» Your instructions: Verbatim output of the lines below is required, with the images omitted.
====================
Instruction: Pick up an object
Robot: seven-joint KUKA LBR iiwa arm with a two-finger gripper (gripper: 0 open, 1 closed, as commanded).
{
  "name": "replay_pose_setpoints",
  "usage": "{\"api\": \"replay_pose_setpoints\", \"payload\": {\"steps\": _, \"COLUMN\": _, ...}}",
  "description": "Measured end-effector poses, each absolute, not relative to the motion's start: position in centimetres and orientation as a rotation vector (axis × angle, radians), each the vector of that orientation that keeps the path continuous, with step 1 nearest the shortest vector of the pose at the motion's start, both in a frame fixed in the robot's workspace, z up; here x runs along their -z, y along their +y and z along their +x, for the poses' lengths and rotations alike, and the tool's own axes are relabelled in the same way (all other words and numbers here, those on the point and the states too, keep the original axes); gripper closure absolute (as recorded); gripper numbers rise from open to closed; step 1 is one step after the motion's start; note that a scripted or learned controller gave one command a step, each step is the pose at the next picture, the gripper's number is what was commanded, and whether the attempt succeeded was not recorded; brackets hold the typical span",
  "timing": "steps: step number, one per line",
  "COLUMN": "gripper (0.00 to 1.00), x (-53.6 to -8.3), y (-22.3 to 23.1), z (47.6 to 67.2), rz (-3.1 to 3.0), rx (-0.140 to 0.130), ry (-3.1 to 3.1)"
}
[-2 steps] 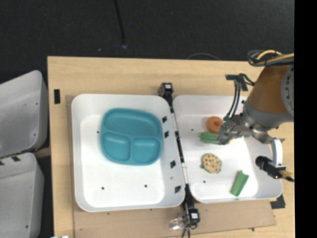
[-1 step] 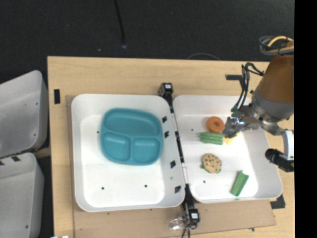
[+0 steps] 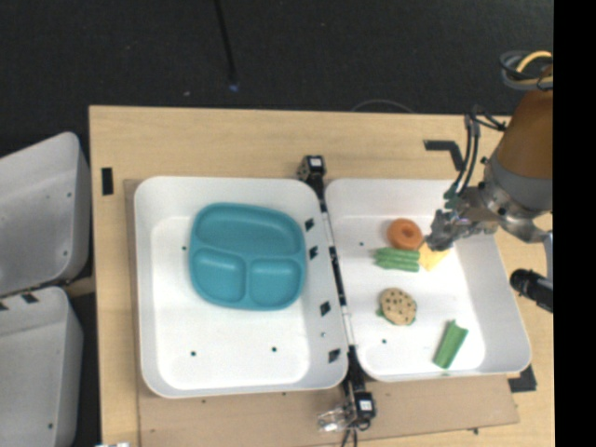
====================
» Worked solution:
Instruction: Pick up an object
Robot: seven-joint KUKA LBR iiwa arm with a two-finger gripper (gripper: 0 open, 1 closed, as commanded).
{
  "name": "replay_pose_setpoints",
  "usage": "{\"api\": \"replay_pose_setpoints\", \"payload\": {\"steps\": _, \"COLUMN\": _, ...}}",
  "description": "Measured end-effector poses, each absolute, not relative to the motion's start: position in centimetres and orientation as a rotation vector (axis × angle, radians), each the vector of that orientation that keeps the path continuous, with step 1 nearest the shortest vector of the pose at the motion's start, both in a frame fixed in the robot's workspace, z up; here x runs along their -z, y along their +y and z along their +x, for the poses' lengths and rotations alike, and the tool's own axes are relabelled in the same way (all other words and numbers here, those on the point and the states too, keep the original axes); gripper closure absolute (as recorded); gripper numbers rise from open to closed; step 1 is one step after the motion's start; note that a scripted or learned controller gave one command a step, each step is the pose at the next picture, the gripper's number is what was commanded, and whether the attempt succeeded was not recorded; brackets hold the typical span",
  "timing": "steps: step number, one per line",
  "COLUMN": "gripper (0.00 to 1.00), x (-53.6 to -8.3), y (-22.3 to 23.1), z (47.6 to 67.2), rz (-3.1 to 3.0), rx (-0.140 to 0.130), ry (-3.1 to 3.1)"
}
[-2 steps] 
[-1 step] 
[+0 steps] 

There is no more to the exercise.